How do I create a multiline plot using seaborn?


I am trying out Seaborn to make my plot visually better than matplotlib. I have a dataset which has a column 'Year' which I want to plot on the X-axis and 4 Columns say A,B,C,D on the Y-axis using different coloured lines. I was trying to do this using the sns.lineplot method but it allows for only one variable on the X-axis and one on the Y-axis. I tried doing this

sns.lineplot(data_preproc['Year'],data_preproc['A'], err_style=None)
sns.lineplot(data_preproc['Year'],data_preproc['B'], err_style=None)
sns.lineplot(data_preproc['Year'],data_preproc['C'], err_style=None)
sns.lineplot(data_preproc['Year'],data_preproc['D'], err_style=None)

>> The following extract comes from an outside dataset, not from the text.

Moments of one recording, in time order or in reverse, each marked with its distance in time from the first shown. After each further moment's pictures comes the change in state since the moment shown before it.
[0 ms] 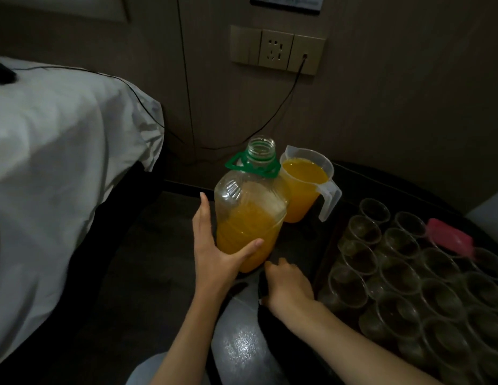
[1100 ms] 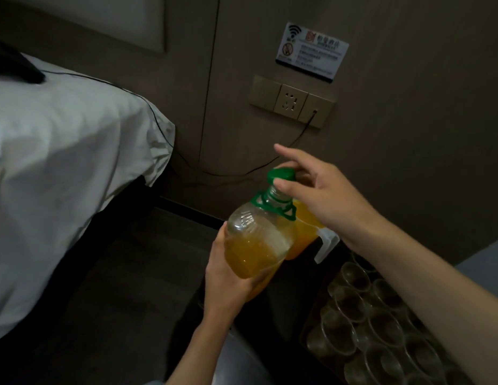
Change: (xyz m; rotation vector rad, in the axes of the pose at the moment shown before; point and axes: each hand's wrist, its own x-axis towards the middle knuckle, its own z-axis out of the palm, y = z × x) left_hand 0.005 0.005 0.016 -0.078 0.060 -0.052; right_hand -0.046 -0.020 -0.218 0.699 0.382 -0.564
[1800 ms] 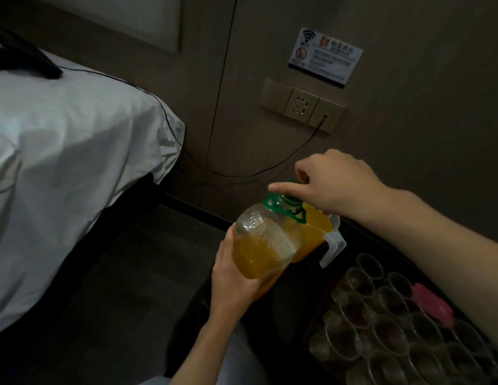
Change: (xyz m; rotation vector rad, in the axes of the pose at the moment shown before) left_hand -0.001 0.001 0.000 0.012 0.024 0.005; right_hand 0.036 -0.022 -0.010 -1.111 -0.111 0.025
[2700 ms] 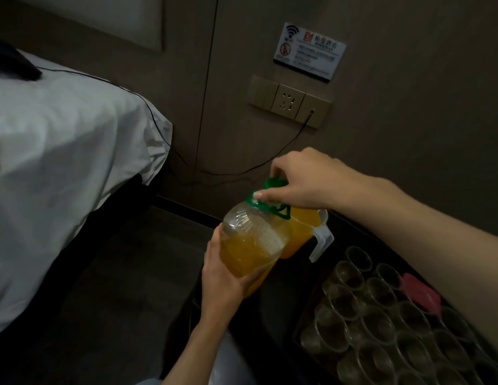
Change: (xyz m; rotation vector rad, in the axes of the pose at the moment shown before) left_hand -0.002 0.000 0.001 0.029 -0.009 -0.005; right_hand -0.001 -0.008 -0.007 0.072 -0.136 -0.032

But this way I don't get a legend in the plot to show which coloured line corresponds to what. I tried checking the documentation but couldn't find a proper way to do this.


Solution

  • Seaborn favors the "long format" as input. The key ingredient to convert your DataFrame from its "wide format" (one column per measurement type) into long format (one column for all measurement values, one column to indicate the type) is pandas.melt. Given a data_preproc structured like yours, filled with random values:

    num_rows = 20
    years = list(range(1990, 1990 + num_rows))
    data_preproc = pd.DataFrame({
        'Year': years, 
        'A': np.random.randn(num_rows).cumsum(),
        'B': np.random.randn(num_rows).cumsum(),
        'C': np.random.randn(num_rows).cumsum(),
        'D': np.random.randn(num_rows).cumsum()})
    
    # Convert the dataframe from wide to long format 
    dfl = pd.melt(data_preproc, ['Year'])
    

    A single plot with four lines, one per measurement type, is obtained with

    sns.lineplot(data=dfl, x='Year', y='value', hue='variable')
    

    enter image description here

    (Note that 'value' and 'variable' are the default column names returned by melt, and can be adapted to your liking.)